> _What to produce_:
Please state how many lines of the records hold the string "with", giving nothing but the number.

> _Listed records_:
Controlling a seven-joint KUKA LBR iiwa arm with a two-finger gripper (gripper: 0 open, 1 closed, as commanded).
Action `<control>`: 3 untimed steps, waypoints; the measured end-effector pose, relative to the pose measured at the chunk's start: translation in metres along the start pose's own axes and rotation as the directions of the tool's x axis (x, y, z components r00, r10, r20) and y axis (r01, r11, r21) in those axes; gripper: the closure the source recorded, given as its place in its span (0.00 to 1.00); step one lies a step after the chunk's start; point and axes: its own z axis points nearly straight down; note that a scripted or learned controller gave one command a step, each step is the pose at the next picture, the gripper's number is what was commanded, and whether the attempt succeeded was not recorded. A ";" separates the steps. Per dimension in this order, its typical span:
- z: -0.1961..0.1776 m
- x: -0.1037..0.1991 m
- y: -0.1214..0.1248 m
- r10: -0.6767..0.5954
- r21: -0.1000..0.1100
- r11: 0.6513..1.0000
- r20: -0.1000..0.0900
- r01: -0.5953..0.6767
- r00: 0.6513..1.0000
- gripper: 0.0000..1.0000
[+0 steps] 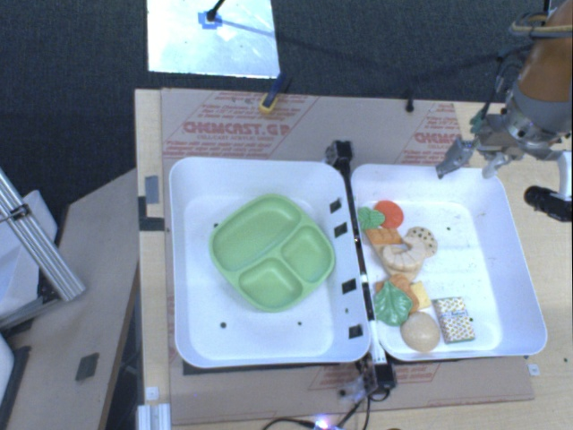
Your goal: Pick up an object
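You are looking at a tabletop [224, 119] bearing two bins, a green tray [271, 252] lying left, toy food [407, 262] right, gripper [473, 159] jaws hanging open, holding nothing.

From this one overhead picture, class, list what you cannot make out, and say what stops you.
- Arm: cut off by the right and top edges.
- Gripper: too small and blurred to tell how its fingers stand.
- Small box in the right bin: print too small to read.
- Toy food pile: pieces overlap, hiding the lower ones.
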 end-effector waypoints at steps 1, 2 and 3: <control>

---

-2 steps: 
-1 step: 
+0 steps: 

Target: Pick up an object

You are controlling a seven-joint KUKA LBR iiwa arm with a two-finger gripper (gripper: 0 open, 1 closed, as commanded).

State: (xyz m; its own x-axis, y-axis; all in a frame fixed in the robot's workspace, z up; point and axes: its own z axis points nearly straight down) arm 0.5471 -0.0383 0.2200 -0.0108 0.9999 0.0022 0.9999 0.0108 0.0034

> _Response for this exercise_:
2